■ **What is expected**
Everything in the records should be repeated exactly, down to the last character.

■ **Record extracts**
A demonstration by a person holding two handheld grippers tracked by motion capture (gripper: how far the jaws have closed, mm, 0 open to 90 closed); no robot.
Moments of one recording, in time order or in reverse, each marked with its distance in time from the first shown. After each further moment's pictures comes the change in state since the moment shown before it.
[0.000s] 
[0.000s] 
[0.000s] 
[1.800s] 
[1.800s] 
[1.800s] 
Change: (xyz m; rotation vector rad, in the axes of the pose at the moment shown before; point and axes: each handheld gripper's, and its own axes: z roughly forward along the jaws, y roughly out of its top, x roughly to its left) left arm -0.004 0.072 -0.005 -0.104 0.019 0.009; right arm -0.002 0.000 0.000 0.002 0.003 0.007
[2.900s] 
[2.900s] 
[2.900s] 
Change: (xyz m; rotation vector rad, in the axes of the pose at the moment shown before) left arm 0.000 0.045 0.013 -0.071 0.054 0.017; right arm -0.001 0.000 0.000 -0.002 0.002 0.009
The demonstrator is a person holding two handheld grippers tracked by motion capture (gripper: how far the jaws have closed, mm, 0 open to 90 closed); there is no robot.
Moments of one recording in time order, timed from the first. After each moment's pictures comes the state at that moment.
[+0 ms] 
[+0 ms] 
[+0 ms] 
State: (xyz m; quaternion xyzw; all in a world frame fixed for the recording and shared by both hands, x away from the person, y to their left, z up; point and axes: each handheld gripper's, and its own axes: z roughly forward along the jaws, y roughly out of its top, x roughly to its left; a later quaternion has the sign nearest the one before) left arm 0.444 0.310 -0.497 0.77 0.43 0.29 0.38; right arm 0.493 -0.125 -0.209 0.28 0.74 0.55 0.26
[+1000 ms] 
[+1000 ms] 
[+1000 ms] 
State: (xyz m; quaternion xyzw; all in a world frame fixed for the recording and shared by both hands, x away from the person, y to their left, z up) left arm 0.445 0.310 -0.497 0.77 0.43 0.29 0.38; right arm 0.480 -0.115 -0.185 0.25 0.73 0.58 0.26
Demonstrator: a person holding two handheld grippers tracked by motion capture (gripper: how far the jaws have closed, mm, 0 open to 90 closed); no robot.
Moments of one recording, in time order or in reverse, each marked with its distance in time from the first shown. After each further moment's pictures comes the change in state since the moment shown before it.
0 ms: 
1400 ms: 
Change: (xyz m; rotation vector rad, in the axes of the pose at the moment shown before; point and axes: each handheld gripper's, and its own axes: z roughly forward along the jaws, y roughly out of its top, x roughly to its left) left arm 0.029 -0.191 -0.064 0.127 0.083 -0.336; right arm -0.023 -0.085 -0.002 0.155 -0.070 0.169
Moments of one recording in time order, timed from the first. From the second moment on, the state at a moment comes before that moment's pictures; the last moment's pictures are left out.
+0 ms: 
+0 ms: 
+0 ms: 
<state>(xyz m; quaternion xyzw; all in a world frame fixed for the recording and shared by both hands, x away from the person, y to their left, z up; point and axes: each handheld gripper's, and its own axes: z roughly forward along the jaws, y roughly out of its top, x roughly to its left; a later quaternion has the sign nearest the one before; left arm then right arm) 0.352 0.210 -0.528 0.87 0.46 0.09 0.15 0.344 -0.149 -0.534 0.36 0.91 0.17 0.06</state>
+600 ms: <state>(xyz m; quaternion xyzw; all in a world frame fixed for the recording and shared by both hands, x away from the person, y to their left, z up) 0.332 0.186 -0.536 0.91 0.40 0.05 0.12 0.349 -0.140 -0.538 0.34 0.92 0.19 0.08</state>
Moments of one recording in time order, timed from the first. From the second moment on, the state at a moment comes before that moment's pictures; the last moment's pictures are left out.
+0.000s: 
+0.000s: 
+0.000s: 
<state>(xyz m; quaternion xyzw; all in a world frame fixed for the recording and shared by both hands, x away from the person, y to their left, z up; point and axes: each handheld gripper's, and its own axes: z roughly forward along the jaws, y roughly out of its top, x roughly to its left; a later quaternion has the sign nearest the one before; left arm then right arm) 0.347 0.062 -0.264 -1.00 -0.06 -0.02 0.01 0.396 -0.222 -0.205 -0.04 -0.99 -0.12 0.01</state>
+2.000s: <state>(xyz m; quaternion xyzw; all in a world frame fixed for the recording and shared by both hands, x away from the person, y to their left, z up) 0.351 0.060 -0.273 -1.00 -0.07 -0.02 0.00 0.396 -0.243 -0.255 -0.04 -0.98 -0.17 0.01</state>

■ **Answer to the problem**
A demonstration by a person holding two handheld grippers tracked by motion capture (gripper: how far the jaws have closed, mm, 0 open to 90 closed); no robot.
Moments of one recording, in time order or in reverse, each marked with its distance in time from the first shown. After each further moment's pictures comes the change in state since the moment shown before it.
[0.000s] 
[0.000s] 
[0.000s] 
[1.800s] 
[1.800s] 
[1.800s] 
Change: (xyz m; rotation vector rad, in the axes of the pose at the moment shown before; point and axes: each handheld gripper's, and its own axes: z roughly forward along the jaws, y roughly out of its top, x roughly to its left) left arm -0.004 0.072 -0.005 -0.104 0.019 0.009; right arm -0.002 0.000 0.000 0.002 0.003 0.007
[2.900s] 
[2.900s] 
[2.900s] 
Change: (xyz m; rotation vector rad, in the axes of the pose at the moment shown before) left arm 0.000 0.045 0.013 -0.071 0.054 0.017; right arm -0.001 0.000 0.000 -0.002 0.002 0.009
The demonstrator is a person holding two handheld grippers tracked by motion capture (gripper: how far the jaws have closed, mm, 0 open to 90 closed); there is no robot.
Moments of one recording in time order, timed from the first. After each moment's pictures comes the state at that moment.
[+0 ms] 
[+0 ms] 
[+0 ms] 
State: (xyz m; quaternion xyzw; all in a world frame fixed for the recording and shared by both hands, x away from the person, y to their left, z up; point and axes: each handheld gripper's, and its own axes: z roughly forward along the jaws, y roughly out of its top, x roughly to its left; a later quaternion has the sign nearest the one before) left arm 0.444 0.310 -0.497 0.77 0.43 0.29 0.38; right arm 0.493 -0.125 -0.209 0.28 0.74 0.55 0.26
[+1000 ms] 
[+1000 ms] 
[+1000 ms] 
State: (xyz m; quaternion xyzw; all in a world frame fixed for the recording and shared by both hands, x away from the person, y to their left, z up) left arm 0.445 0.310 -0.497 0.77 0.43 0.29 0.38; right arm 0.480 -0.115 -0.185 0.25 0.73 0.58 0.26
Demonstrator: a person holding two handheld grippers tracked by motion capture (gripper: how far the jaws have closed, mm, 0 open to 90 closed); no robot.
Moments of one recording, in time order or in reverse, each marked with its distance in time from the first shown. After each further moment's pictures comes the change in state since the moment shown before it.
0 ms: 
1400 ms: 
Change: (xyz m; rotation vector rad, in the axes of the pose at the moment shown before; point and axes: each handheld gripper's, and its own axes: z roughly forward along the jaws, y roughly out of its top, x roughly to its left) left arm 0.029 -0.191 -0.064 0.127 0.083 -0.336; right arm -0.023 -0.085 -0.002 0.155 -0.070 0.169
Moments of one recording in time order, timed from the first. From the second moment on, the state at a moment comes before that moment's pictures; the last moment's pictures are left out.
+0 ms: 
+0 ms: 
+0 ms: 
<state>(xyz m; quaternion xyzw; all in a world frame fixed for the recording and shared by both hands, x away from the person, y to their left, z up; point and axes: each handheld gripper's, and its own axes: z roughly forward along the jaws, y roughly out of its top, x roughly to its left; a later quaternion has the sign nearest the one before; left arm then right arm) 0.352 0.210 -0.528 0.87 0.46 0.09 0.15 0.344 -0.149 -0.534 0.36 0.91 0.17 0.06</state>
+600 ms: <state>(xyz m; quaternion xyzw; all in a world frame fixed for the recording and shared by both hands, x away from the person, y to their left, z up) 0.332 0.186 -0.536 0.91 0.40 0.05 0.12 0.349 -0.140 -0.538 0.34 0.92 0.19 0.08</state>
Moments of one recording in time order, timed from the first. From the second moment on, the state at a moment comes before that moment's pictures; the last moment's pictures are left out.
+0.000s: 
+0.000s: 
+0.000s: 
<state>(xyz m; quaternion xyzw; all in a world frame fixed for the recording and shared by both hands, x away from the person, y to their left, z up; point and axes: each handheld gripper's, and its own axes: z roughly forward along the jaws, y roughly out of its top, x roughly to its left; a later quaternion has the sign nearest the one before; left arm then right arm) 0.347 0.062 -0.264 -1.00 -0.06 -0.02 0.01 0.396 -0.222 -0.205 -0.04 -0.99 -0.12 0.01</state>
+2.000s: <state>(xyz m; quaternion xyzw; all in a world frame fixed for the recording and shared by both hands, x away from the person, y to their left, z up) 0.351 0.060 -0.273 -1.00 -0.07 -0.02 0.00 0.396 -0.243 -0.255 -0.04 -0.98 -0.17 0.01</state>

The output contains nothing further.